All entries below must be retyped exactly, though pictures are to be skipped.

Records excerpted from a collection
····················

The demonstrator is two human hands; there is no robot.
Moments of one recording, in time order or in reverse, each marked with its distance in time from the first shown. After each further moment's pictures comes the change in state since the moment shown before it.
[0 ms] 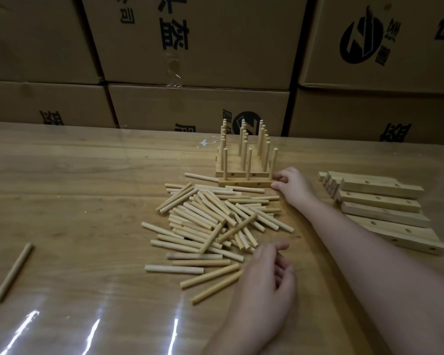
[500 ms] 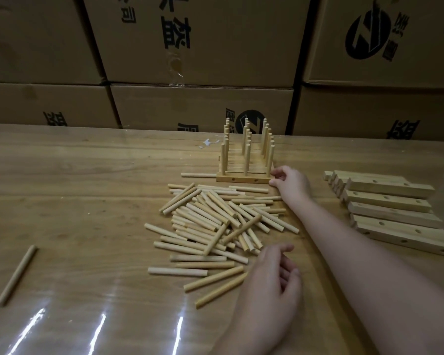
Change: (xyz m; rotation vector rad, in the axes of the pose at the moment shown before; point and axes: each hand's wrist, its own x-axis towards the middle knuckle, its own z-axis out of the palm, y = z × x) left_hand 0.000 -0.001 0.001 -0.027 0.000 -0.016; right_hand 0.004 -0.010 0.018 0.096 0.112 0.079
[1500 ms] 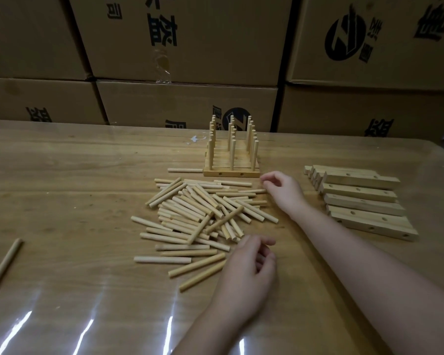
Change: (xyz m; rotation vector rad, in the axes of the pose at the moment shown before) left_hand 0.001 0.007 -0.005 0.040 0.020 0.041; right_hand -0.042 0.011 -0.027 0.229 -0.097 -0.016
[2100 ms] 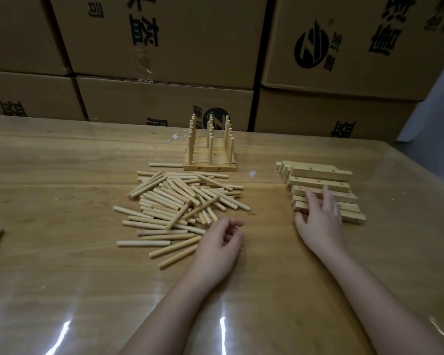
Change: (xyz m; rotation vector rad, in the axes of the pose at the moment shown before) left_hand 0.003 -0.001 -0.001 -0.140 -0.041 -0.181; right_hand -0.116 0.037 -0.089 -0.652 0.184 0.160
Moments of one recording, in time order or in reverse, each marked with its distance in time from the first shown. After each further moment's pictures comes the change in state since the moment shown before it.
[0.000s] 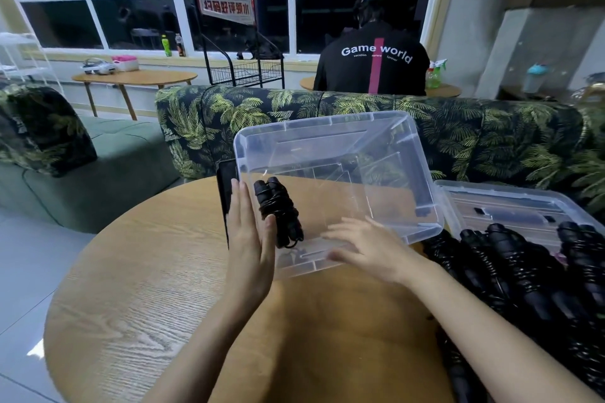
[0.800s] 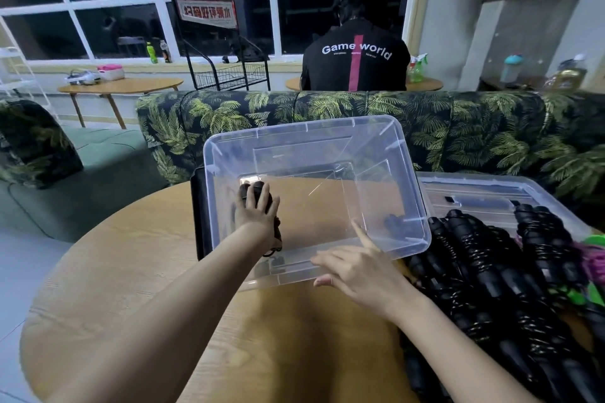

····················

> TASK ANSWER:
The demonstrator is two human hands; there is no robot.
Moments of one recording, in time order or in reverse, each marked with its distance in time from the first shown. After each further moment's pictures comes the change in state since the moment shown before it.
[0 ms] 
[500 ms] 
Change: (xyz m; rotation vector rad, in the axes of the pose at the moment shown before; point and axes: each hand's wrist, its own x-axis towards the middle knuckle, its own z-axis out of the palm, y = z × x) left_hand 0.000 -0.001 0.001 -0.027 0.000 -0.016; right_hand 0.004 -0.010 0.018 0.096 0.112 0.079
[1500 ms] 
Change: (xyz m; rotation vector rad, in the axes of the pose at the moment shown before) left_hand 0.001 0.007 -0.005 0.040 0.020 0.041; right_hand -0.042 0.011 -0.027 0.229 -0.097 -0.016
[2100 ms] 
Change: (xyz m; rotation vector rad, in the axes of the pose at the moment shown before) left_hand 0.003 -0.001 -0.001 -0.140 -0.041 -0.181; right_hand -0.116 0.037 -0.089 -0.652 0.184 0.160
Moments of one recording, in time order or in reverse, each marked with its distance in time from the first shown. After each further moment's pictures comes the change in state since the moment shown before it.
[0.000s] 
[0.800s] 

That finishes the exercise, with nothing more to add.